Take each line of the records below that contains the string "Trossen" and copy it.

══════════

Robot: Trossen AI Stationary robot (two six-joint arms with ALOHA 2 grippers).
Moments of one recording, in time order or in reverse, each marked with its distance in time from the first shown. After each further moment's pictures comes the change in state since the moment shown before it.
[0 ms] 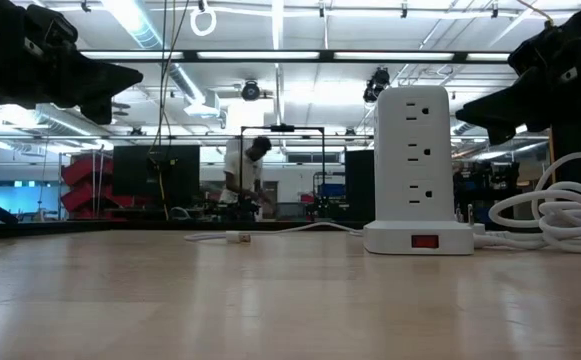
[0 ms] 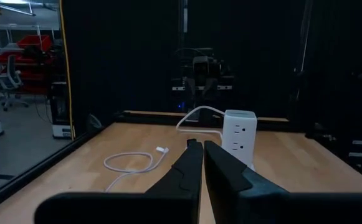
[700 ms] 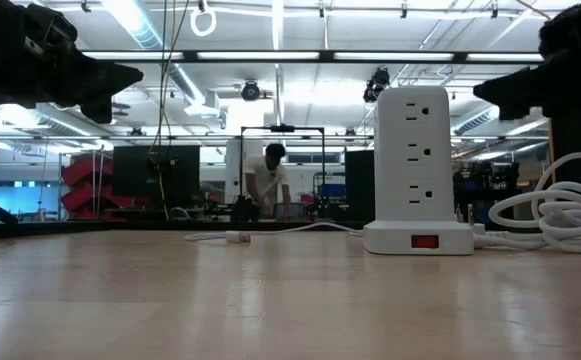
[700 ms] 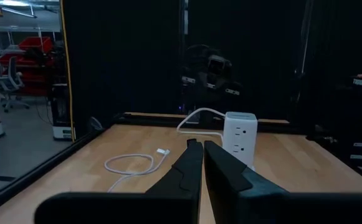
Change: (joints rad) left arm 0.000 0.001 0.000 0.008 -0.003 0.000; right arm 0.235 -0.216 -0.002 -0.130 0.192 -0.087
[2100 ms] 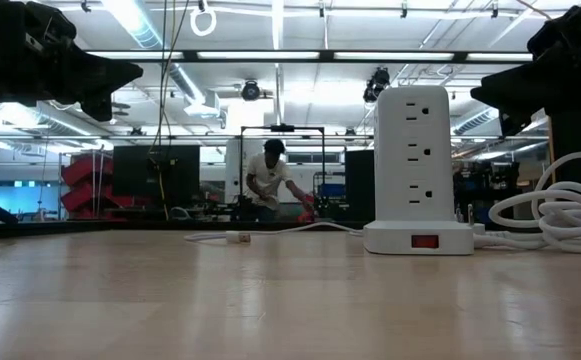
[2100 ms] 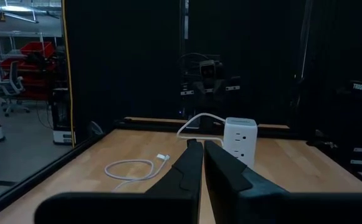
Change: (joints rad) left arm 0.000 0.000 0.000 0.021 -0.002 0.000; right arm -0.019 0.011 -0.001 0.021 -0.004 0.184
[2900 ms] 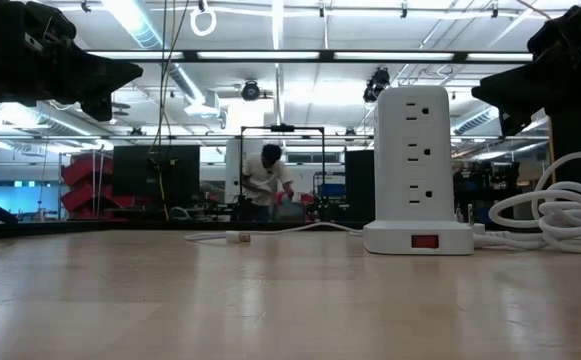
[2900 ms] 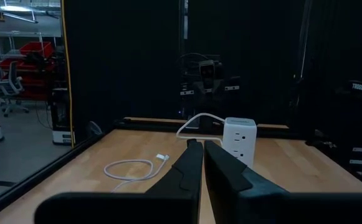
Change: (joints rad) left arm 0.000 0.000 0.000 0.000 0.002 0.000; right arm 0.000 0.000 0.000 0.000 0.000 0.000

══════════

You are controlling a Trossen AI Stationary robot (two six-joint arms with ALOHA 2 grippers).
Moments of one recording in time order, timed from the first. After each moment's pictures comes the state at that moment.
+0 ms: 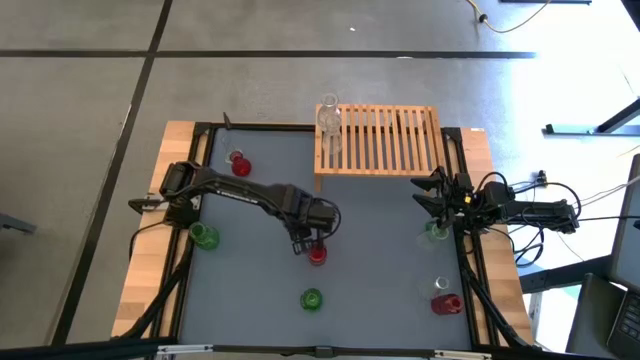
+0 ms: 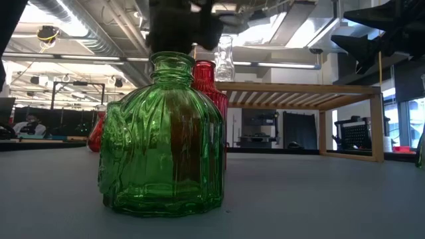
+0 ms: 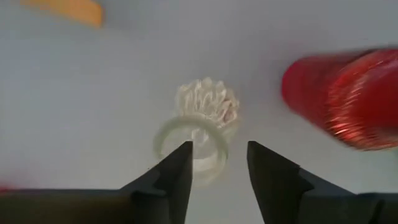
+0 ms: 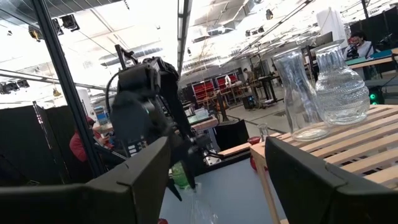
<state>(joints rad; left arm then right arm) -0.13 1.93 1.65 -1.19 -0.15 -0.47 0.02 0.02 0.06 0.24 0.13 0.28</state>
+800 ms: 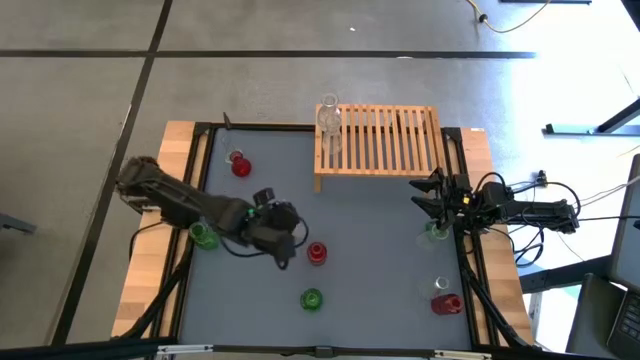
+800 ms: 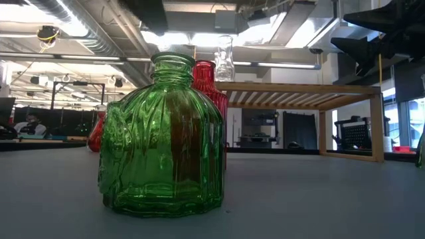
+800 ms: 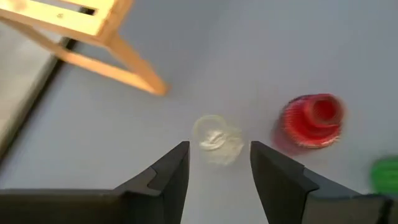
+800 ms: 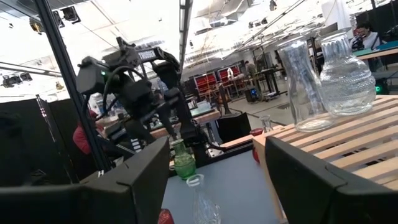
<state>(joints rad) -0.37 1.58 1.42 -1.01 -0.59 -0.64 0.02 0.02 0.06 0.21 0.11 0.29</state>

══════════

» OUTPUT FOR THIS EXERCISE:
Robot: Trossen AI Stationary robot (two six-joint arms with ALOHA 2 grippers).
You are controlling a Trossen AI Stationary robot (two six-joint arms with ALOHA 2 grippers).

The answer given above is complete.